**Task instructions:**
I need the lines below from the one with "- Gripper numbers" down to the one with "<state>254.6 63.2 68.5" reproduced exactly, both ends included, and nothing else.

**Exercise data:**
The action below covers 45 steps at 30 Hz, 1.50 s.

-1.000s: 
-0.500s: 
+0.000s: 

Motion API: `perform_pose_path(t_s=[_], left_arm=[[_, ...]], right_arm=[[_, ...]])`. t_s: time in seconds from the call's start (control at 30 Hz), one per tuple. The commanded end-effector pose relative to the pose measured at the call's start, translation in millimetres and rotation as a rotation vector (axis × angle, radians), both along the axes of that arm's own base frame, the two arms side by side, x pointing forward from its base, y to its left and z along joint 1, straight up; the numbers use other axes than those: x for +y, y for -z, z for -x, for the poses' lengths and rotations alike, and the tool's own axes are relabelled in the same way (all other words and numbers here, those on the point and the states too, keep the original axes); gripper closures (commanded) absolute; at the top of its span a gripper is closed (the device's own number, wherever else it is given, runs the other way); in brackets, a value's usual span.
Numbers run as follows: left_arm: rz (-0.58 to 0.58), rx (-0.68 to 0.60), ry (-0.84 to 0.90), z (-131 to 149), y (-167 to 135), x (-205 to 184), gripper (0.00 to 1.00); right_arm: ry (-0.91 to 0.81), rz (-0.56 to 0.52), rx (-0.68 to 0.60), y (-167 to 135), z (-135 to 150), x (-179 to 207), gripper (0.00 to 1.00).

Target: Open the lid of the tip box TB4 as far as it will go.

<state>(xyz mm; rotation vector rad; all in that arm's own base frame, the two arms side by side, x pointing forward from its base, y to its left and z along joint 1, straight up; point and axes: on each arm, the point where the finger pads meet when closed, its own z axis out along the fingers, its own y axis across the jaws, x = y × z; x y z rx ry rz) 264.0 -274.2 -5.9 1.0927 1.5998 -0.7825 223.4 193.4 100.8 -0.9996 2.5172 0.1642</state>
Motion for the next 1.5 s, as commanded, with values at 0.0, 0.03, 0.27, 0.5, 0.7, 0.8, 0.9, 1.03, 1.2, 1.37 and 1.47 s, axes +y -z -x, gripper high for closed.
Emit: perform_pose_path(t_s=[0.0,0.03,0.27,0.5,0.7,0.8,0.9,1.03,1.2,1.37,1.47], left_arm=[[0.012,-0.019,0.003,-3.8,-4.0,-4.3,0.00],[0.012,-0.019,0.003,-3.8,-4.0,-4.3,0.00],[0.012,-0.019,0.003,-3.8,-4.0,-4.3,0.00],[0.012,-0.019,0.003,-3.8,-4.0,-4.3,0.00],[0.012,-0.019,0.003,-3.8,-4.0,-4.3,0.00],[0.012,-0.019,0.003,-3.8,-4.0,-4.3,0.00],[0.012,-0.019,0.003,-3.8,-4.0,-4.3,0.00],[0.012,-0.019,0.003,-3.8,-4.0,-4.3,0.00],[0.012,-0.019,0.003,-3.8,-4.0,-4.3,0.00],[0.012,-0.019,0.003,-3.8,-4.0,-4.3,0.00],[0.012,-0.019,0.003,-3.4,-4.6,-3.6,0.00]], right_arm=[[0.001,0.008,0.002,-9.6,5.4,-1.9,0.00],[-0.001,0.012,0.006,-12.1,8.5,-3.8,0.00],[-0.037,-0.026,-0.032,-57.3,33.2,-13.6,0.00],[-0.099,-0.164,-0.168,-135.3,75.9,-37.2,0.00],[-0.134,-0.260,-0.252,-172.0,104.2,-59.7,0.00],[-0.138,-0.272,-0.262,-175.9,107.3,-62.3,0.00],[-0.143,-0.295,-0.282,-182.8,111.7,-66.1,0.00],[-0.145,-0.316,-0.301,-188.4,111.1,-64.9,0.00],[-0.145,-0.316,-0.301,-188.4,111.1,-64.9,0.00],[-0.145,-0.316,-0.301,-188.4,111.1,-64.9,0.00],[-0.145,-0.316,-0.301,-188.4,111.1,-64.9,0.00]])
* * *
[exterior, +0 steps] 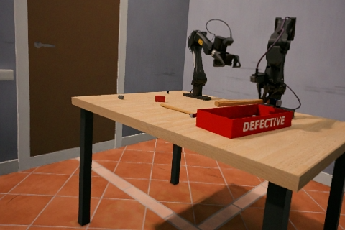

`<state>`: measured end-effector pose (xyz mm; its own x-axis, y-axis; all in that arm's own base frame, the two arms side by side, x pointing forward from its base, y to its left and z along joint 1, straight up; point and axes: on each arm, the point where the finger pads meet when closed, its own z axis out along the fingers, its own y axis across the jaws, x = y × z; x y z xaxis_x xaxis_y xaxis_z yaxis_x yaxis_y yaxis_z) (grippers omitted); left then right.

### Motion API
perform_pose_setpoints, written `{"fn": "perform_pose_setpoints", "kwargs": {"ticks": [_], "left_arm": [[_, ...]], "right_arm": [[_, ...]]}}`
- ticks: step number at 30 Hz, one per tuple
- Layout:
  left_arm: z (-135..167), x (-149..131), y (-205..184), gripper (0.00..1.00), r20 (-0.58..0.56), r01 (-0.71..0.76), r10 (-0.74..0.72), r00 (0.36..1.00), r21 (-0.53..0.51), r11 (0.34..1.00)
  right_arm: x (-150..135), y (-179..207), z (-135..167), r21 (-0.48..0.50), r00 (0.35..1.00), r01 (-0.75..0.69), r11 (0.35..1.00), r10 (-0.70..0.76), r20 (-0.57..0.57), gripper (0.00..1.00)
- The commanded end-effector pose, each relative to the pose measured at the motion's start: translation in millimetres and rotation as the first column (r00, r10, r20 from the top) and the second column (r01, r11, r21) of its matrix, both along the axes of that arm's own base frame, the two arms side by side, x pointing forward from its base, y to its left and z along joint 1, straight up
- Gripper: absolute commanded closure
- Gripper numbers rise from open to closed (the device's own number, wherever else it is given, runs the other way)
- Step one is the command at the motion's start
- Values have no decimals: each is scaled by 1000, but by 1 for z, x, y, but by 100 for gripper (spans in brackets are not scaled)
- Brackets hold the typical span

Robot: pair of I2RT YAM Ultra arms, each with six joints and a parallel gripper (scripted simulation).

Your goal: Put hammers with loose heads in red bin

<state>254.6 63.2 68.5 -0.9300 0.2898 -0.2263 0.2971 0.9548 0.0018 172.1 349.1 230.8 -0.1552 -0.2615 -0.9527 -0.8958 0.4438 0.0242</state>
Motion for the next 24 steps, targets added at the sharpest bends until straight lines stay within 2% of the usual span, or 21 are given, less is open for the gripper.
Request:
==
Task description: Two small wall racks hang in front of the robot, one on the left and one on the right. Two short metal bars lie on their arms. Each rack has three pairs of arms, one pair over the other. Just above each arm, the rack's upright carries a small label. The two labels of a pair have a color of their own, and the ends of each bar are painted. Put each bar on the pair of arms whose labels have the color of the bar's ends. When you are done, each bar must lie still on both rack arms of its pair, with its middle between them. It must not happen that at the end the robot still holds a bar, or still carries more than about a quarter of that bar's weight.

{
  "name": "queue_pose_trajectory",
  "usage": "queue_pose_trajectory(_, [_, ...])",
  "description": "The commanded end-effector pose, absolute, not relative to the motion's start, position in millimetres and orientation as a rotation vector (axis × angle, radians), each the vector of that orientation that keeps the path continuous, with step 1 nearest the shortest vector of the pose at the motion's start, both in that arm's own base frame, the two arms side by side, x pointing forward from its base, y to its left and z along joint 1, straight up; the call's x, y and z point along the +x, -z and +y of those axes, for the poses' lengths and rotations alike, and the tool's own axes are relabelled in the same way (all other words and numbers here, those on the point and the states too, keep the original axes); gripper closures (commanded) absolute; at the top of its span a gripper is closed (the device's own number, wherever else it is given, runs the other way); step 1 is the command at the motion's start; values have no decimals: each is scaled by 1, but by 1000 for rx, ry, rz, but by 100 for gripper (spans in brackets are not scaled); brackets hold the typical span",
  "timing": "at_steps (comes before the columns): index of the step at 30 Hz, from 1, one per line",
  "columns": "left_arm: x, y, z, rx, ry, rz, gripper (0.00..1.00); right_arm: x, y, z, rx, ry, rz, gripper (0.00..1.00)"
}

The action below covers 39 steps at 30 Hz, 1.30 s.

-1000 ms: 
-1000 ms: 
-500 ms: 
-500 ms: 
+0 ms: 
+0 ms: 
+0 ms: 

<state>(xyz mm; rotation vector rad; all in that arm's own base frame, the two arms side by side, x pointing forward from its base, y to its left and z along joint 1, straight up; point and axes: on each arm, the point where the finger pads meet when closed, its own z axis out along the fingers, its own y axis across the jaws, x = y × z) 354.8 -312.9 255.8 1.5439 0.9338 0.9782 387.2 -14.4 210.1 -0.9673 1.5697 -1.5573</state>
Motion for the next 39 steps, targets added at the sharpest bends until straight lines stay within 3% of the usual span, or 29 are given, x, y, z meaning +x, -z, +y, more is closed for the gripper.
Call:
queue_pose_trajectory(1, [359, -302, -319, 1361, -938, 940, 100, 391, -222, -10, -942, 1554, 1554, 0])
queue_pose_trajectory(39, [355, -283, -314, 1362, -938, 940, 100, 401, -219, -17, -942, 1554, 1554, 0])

**Response to this exercise:**
- Gripper numbers rise from open to closed (the device's own number, wherever else it is given, runs the other way)
- Step one is the command at the motion's start
- Values have no decimals: each is scaled by 1000, but by 1 for z, x, y, but by 100 for gripper (spans in brackets are not scaled)
- Brackets hold the typical span

Robot: pair of I2RT YAM Ultra arms, each with six joints and a parallel gripper (scripted simulation).

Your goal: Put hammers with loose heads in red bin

<state>254.6 63.2 68.5 -0.9300 0.2898 -0.2263 0.2971 0.9548 0.0018 172.1 349.1 230.8 -0.1552 -0.2615 -0.9527 -0.8958 0.4438 0.0242</state>

This output requires nothing further.